Pediatr Pulmonol. 2017 May;52(5):577-579. doi: 10.1002/ppul.23653. Epub 2017 Jan 30.
6
Development and statistical assessment of a paper-based immunoassay for detection of tumor markers.开发并评估一种基于纸的免疫分析方法用于检测肿瘤标志物。
Anal Chim Acta. 2017 Jan 15;950:156-161. doi: 10.1016/j.aca.2016.11.011. Epub 2016 Nov 14.
7
The role of uncertainty regarding the results of screening immunoassays in blood establishments.
Transfus Apher Sci. 2015 Apr;52(2):252-5. doi: 10.1016/j.transci.2015.02.015. Epub 2015 Feb 14.
8
A comparison of Cohen's Kappa and Gwet's AC1 when calculating inter-rater reliability coefficients: a study conducted with personality disorder samples.科恩氏 κ系数与格瓦特氏 AC1 系数在计算评定者间信度系数时的比较:一项对人格障碍样本进行的研究。

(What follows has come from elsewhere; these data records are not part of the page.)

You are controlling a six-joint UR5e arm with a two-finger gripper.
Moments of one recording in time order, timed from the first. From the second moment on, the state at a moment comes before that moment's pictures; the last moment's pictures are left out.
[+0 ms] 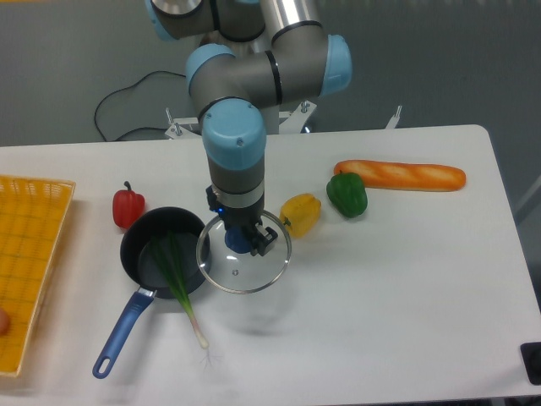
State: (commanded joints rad) arm 2.28 -1.85 -1.61 -1.21 1.54 1.00
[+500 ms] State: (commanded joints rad) arm 2.24 -1.84 -1.62 -1.21 1.54 0.82
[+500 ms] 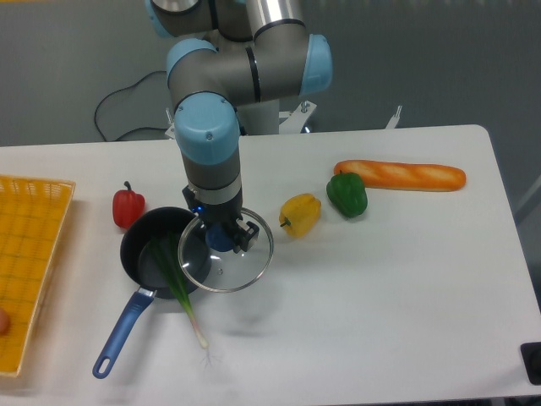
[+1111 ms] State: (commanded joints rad) arm 2.16 -1.85 -1.64 -1.21 1.54 0.66
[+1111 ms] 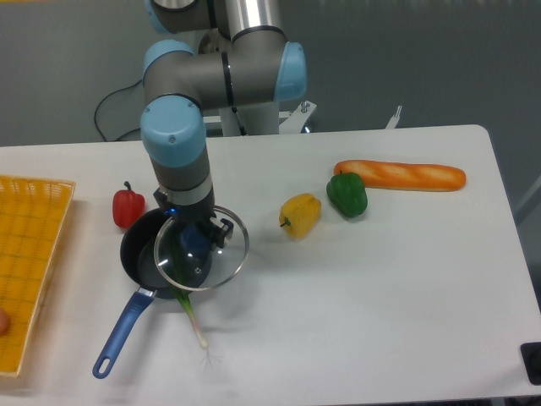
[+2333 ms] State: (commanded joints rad) arm 2.09 -1.85 -1.71 -1.10 1.58 0.59
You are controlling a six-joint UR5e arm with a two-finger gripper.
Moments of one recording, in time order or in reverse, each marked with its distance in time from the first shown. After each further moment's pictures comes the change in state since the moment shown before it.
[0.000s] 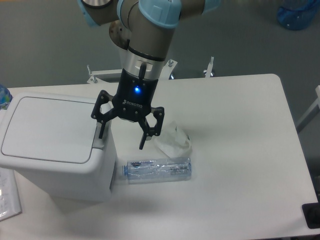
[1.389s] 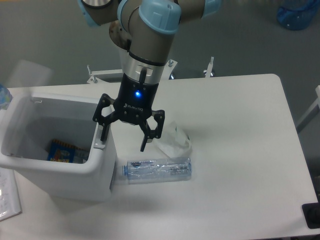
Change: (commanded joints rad) arm 0.000 -0.011 -0.008 0.000 0.000 0.000
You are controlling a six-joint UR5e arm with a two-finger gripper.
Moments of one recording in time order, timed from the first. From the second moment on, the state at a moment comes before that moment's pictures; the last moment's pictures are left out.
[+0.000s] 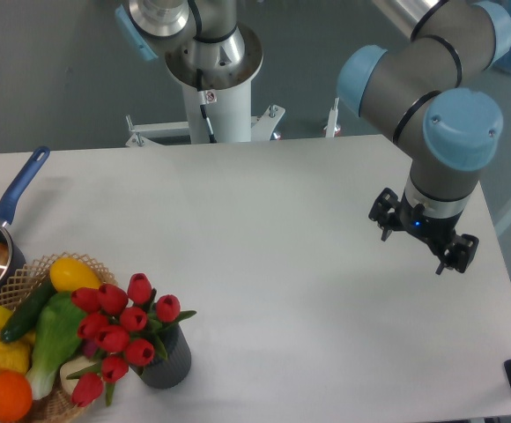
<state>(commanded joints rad) 2.68 -2.02 -1.31 -1.33 1.61 1.32</state>
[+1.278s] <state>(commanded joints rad) 2.57 -1.76 -1.71 -0.88 1.32 0.97</state>
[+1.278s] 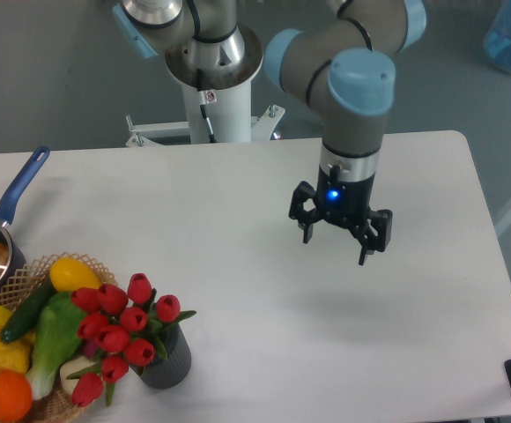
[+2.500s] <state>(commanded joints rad) 2.45 -1.88 -1.71 -0.79 0.73 1.05</state>
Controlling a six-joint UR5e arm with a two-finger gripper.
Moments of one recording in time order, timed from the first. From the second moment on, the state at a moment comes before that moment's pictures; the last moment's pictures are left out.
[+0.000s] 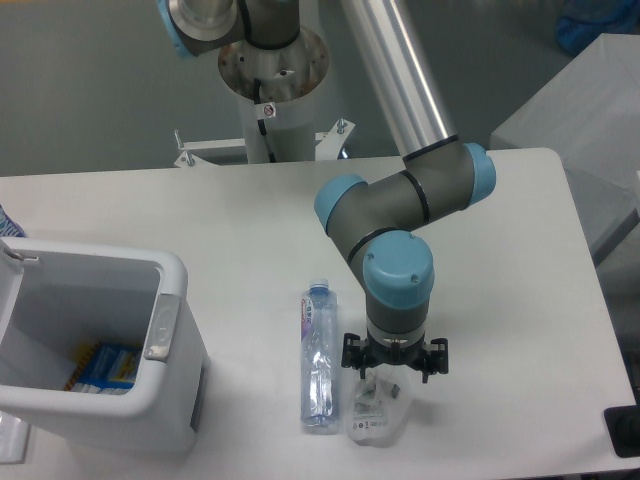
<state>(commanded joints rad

BMC Med Res Methodol. 2013 Apr 29;13:61. doi: 10.1186/1471-2288-13-61.
9
Reproducibility of endometrial intraepithelial neoplasia diagnosis is good, but influenced by the diagnostic style of pathologists.子宫内膜上皮内瘤变的诊断重复性较好,但受到病理医生诊断方式的影响。
Mod Pathol. 2012 Jun;25(6):877-84. doi: 10.1038/modpathol.2011.220. Epub 2012 Feb 3.
10
Weighted kappa: nominal scale agreement with provision for scaled disagreement or partial credit.加权kappa系数:用于衡量名义尺度上的一致性,并考虑了尺度不一致或部分得分的情况。
Psychol Bull. 1968 Oct;70(4):213-20. doi: 10.1037/h0026256.